It might work, but it won't work to it's full efficiency because, as I said, there is no win98 specific drivers for the board.


----------



## Tech&ME (Jul 7, 2005)

Ya As per Intel , the 915 and 925 chipset based boards do not support win 98, Intel recommends to install win 2000 (limited support) and Windows XP (full support) and above operating system.

This is simply because if u install Win XP and above you can use all the features of the motherboard and otherwise not.

So, ditch that win 98 and switch to Win XP NOW!!! Be in the future and not in the past.


----------



## mako_123 (Jul 7, 2005)

Win 98 will work but it  will give some problems.
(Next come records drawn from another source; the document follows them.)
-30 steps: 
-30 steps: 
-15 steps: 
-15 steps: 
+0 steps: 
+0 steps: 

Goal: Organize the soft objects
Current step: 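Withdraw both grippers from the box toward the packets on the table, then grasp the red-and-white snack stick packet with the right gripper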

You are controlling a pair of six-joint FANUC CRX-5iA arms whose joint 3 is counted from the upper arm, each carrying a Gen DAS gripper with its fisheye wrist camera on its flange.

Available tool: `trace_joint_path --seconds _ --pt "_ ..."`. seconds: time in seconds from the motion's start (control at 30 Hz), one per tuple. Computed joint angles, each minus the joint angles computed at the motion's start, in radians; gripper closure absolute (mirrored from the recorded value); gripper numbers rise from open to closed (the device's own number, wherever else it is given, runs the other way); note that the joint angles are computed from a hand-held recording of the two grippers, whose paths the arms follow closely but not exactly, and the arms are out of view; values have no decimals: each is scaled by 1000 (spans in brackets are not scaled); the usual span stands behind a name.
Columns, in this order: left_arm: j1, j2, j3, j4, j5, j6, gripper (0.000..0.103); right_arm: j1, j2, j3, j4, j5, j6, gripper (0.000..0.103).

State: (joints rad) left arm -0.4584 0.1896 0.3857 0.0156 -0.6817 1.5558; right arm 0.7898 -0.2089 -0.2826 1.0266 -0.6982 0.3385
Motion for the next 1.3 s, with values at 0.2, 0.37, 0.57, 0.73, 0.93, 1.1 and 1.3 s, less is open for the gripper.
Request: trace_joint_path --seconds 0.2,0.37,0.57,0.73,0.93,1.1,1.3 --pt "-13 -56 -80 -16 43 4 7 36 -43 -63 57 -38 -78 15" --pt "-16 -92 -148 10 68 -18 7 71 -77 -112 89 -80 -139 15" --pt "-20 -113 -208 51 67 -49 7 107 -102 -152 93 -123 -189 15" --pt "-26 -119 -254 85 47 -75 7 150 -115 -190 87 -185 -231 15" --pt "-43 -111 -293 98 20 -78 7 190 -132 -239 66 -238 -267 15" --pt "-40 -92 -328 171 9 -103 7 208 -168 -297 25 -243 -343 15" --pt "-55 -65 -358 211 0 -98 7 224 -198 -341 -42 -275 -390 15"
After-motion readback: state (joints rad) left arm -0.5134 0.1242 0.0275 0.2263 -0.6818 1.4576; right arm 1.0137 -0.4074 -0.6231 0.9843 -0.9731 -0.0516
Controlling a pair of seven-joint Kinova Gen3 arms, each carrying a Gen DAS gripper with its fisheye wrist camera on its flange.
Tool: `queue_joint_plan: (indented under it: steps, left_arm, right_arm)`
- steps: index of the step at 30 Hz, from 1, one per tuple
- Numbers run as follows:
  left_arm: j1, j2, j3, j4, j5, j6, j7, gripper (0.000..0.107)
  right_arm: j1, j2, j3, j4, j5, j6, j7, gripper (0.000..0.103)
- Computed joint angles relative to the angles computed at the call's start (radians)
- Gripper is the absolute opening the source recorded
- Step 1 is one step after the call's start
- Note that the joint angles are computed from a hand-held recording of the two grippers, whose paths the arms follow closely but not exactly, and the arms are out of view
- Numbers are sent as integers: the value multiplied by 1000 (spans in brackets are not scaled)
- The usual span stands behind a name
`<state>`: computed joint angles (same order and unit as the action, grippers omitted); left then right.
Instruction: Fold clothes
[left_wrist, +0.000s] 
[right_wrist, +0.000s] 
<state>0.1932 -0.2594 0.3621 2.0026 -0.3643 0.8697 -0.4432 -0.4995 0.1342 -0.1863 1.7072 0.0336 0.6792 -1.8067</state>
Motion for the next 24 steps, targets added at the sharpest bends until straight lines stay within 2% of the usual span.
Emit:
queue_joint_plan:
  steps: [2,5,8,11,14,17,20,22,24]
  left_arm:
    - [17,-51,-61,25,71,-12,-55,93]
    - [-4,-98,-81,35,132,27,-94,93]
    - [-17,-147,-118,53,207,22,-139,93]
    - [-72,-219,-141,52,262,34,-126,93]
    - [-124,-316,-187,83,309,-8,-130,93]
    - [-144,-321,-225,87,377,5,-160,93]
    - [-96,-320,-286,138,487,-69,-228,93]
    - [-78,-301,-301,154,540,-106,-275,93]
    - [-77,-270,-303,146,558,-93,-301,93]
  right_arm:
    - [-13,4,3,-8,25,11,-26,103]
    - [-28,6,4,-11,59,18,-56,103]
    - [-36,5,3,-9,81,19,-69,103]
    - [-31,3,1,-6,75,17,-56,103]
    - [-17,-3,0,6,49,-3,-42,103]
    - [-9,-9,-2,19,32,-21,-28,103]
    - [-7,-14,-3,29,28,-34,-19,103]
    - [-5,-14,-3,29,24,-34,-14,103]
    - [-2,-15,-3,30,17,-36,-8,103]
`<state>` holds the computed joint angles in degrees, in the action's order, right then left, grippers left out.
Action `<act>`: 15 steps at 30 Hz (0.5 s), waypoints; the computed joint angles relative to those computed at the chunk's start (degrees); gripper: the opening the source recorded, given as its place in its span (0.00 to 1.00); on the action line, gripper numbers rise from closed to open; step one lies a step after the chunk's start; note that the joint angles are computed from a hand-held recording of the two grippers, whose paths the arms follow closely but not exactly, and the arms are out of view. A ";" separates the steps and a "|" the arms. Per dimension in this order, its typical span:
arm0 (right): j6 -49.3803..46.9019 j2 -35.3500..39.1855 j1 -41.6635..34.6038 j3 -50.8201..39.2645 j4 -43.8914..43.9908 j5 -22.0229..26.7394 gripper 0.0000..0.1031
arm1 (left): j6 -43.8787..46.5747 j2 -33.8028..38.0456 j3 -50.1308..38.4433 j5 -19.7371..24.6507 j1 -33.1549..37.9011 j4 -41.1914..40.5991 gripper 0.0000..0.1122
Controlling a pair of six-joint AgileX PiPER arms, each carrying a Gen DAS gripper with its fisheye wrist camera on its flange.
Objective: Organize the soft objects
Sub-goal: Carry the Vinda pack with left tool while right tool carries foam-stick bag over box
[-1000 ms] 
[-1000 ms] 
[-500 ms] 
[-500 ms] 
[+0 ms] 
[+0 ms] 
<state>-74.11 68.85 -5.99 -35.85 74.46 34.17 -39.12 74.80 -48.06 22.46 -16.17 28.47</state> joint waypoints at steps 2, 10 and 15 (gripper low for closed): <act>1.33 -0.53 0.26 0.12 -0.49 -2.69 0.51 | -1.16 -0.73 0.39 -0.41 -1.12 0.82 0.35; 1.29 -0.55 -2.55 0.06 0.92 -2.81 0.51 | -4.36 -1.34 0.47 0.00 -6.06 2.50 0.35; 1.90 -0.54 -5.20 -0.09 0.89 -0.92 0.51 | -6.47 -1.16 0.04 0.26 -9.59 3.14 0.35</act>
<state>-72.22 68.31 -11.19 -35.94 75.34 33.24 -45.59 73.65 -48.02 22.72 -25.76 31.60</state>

I installed win 98 and my computer used to hang a lot.


----------



## raasm287 (Jul 8, 2005)

pl check out the website where it is clearly written that intel 915 does not support windows 98
i did the same mistake but now alls fine with xp


----------



## rohanbee (Jul 8, 2005)

There are problems with win98 plus as busyanuj pointed above in his post intel officially stoped all support for win98 including for older systems. I think they are also going to stop support for win 2000 as well, especially as they are in the process of bringing out thier 64 bit os platform.


----------



## sidewinder (Jul 8, 2005)

no 98 for me.My machine just doesnt start with 98.I use xp nd mandrake linux now. My board is MSI 915 gmfr


----------